→ AIM OF THE TASK
The answer must reproduce all of the data below exactly and contain no images.

→ DATA EXCERPT
Content starts

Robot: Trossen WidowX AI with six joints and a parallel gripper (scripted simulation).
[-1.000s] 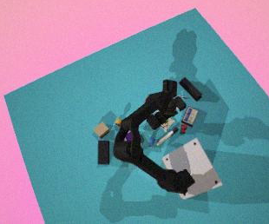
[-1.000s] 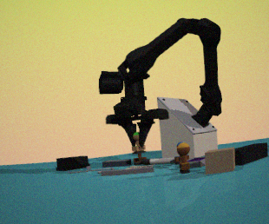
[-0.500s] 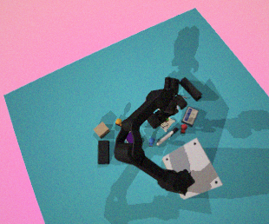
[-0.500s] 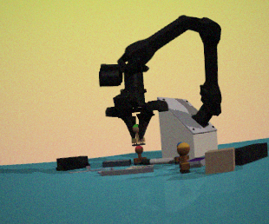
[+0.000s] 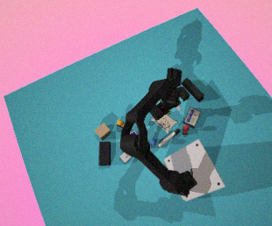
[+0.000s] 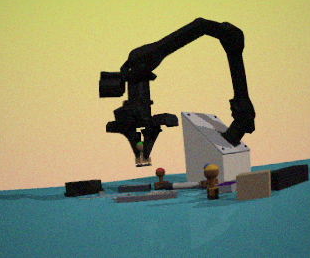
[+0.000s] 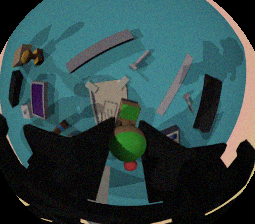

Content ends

→ REPLY TO THE EXERCISE
Robot: Trossen WidowX AI with six joints and a parallel gripper (scripted simulation).
[-1.000s] 
[-1.000s] 
[-0.500s] 
[-0.500s] 
[+0.000s] 
[+0.000s] 
[+0.000s] 

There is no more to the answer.